Strona:PL De Montepin - Potworna matka.pdf/350

Z Wikiźródeł, wolnej biblioteki
Ta strona została skorygowana.

— Czy potrzebny kochana pani?... Jakże możesz mi zadawać podobne pytanie... Pomyśl, jakie ciężkie i przykre będzie położenie pana Prospera Rivet w jego pożyciu małżeńskim!... Ten młodzieniec poświęca się bez wahania dla szczęścia pani. Sama więc pani powinna uznać to poświęcenie i zapewnić mu przyszłość...
— O! ja zapewnię!
— A to jak?
— Czyż nie jestem wyłączną panią mego majątku?
— Za życia, tak... Ale gdyby pani umarła?...
— Któż tu mówi o śmierci?
— Nie ja, z pewnością; widzę jednak, że pani, chociaż jest inteligentną, oszczędną i wyrachowaną, nie zna się pani wcale na interesach. Jakkolwiek to nieprawdopodobne, przypuśćmy jednak na chwilę, że pani umrze przedwcześnie. Czy sobie pani zdaje sprawę, jakie byłoby położenie pana Prospera Rivet, gdyby jego żona odziedziczyła po pani majątek?

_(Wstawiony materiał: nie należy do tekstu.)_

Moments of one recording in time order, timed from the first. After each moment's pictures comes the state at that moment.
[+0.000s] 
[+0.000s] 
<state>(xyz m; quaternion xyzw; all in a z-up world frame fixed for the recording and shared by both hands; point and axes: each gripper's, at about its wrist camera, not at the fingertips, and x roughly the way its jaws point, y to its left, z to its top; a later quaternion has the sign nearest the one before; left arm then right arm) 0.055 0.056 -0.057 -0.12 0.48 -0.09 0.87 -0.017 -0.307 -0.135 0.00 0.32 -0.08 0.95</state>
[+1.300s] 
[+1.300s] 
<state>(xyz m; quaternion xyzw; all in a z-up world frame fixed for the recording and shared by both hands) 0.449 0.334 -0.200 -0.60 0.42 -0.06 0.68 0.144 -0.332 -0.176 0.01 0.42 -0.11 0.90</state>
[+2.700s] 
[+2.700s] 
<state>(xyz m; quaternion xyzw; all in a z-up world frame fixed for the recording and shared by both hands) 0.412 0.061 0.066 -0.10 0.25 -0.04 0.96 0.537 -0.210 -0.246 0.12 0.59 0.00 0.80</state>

— Nigdy! — zawołała Garbuska. — Jej nic! Jemu wszystko.
— Wiadomo pani, że nie ma pani prawa czynić zapisu na jego rzecz, z uszczerbkiem dla swej córki.
— Wiem o tym, i dlatego zamierzam mu oddać w posiadanie część majątku, przez symulacyjną, pozorną sprzedaż, podobną do tej, którą z panem zdziałałam.
— Bardzo mądrze pomyślane... Ale dlaczego tylko część?...
W Garbusce obudziła się chciwość.
— Gdybym oddała wszystko, cóż by mnie pozostało? — odparła tonem cierpkim.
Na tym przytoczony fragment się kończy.